Several sentiment decoders are explored:
- MLP with pooling: This approach involves applying average or max pooling to convert variable-length ASR features into fixed-length embeddings for sentiment classification.
- RNN with pooling: This decoder applies a bi-directional LSTM, capturing context in sequential data before pooling is applied.
- RNN with multi-head self-attention: This method captures long-term dependencies and provides a mechanism for visualizing predictions through attention weights, enhancing interpretability.
To mitigate overfitting, Spectrogram Augmentation (SpecAugment) is employed, introducing random variations in the acoustic features during training.
Results and Contributions
The adoption of pre-trained ASR features significantly improves sentiment classification performance. On the IEMOCAP dataset, the method achieves a remarkable 71.7% accuracy, and on the SWBD-sentiment dataset, which has a challenging distribution and natural conversational style, it achieves 70.10% accuracy.
The paper's contributions are substantial:
- Improved Performance: Demonstrated efficacy of e2e ASR features in yielding superior sentiment classification results.
- Dataset Development: Creation of the SWBD-sentiment dataset, facilitating advancements in large-scale speech sentiment analysis research.
- Interpretable Models: Introduction of attention visualization, aiding in better understanding model predictions and integrating linguistic and acoustic information effectively.

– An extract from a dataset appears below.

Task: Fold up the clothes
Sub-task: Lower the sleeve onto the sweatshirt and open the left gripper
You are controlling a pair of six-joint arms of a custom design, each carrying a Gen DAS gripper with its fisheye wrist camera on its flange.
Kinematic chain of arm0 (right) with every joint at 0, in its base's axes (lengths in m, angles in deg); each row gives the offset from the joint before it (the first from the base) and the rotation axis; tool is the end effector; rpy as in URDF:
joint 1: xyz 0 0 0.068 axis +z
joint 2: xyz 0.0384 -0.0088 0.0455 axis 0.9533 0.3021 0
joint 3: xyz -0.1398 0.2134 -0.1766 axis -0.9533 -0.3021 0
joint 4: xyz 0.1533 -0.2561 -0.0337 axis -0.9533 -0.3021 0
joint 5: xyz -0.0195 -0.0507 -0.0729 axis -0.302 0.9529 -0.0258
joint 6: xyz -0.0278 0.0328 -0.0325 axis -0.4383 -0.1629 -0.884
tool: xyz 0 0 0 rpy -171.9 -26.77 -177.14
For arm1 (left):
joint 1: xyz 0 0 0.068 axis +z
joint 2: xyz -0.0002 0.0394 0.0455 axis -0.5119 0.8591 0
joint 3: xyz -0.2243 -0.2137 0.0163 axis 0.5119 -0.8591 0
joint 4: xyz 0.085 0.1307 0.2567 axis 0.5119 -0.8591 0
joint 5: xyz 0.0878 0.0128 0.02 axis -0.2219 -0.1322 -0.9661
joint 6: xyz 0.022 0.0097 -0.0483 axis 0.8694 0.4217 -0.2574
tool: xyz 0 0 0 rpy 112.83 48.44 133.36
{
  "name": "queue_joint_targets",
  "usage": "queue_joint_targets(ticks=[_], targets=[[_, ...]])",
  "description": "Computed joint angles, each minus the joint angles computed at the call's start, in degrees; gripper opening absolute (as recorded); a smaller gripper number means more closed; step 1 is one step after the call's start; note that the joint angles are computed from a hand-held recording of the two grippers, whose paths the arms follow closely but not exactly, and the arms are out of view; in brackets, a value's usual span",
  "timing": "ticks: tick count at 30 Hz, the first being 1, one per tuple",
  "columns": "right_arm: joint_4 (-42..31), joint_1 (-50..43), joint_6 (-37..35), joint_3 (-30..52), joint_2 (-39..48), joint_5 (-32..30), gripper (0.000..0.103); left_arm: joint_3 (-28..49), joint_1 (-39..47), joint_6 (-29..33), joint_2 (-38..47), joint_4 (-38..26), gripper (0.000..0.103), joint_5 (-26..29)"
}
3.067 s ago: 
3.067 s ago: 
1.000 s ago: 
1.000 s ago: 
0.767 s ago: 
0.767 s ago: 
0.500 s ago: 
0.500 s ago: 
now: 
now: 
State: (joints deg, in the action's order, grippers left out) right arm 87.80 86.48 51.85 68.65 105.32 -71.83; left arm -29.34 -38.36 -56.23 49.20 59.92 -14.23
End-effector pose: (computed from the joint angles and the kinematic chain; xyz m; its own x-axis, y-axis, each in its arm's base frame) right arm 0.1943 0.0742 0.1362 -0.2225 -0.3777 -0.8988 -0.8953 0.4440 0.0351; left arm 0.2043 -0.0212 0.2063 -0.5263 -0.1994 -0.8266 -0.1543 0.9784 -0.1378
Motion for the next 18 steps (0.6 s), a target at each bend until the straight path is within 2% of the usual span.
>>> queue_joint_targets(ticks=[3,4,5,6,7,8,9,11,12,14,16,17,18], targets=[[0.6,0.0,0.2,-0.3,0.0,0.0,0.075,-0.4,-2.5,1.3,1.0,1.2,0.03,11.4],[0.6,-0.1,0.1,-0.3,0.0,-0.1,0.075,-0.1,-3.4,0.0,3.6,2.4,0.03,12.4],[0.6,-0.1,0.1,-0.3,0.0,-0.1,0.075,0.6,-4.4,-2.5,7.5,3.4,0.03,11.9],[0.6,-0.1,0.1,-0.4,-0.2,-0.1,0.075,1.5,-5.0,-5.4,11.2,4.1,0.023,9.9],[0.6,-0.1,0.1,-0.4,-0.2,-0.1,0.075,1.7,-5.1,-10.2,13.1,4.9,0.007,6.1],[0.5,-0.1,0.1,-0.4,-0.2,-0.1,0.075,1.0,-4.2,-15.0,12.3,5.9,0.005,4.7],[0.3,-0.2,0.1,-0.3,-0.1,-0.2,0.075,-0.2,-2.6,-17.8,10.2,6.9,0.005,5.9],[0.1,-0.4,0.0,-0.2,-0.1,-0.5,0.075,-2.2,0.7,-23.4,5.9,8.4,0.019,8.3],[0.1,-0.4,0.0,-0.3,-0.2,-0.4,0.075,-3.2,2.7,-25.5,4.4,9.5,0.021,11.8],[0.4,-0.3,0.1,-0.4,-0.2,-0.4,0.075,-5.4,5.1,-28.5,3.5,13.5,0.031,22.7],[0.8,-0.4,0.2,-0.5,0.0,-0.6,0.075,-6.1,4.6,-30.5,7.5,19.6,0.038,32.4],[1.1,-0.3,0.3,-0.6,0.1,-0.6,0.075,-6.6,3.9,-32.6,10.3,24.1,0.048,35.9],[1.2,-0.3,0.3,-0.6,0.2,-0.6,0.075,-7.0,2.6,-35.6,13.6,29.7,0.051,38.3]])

Implications and Future Work
Practically, the advancements in speech sentiment analysis can enhance interactive intelligence systems across customer service, healthcare, and educational industries by providing more accurate sentiment understanding. Theoretically, the approach sets a precedent for utilizing e2e ASR models in diverse downstream tasks beyond sentiment analysis, such as speaker identification and diarization.
Future directions involve exploring unsupervised learning techniques for speech feature extraction and extending the application of e2e ASR features to additional domains. The work stimulates further research into refining sentiment decoders and strengthening the fusion of acoustic and language data for sentiment analysis.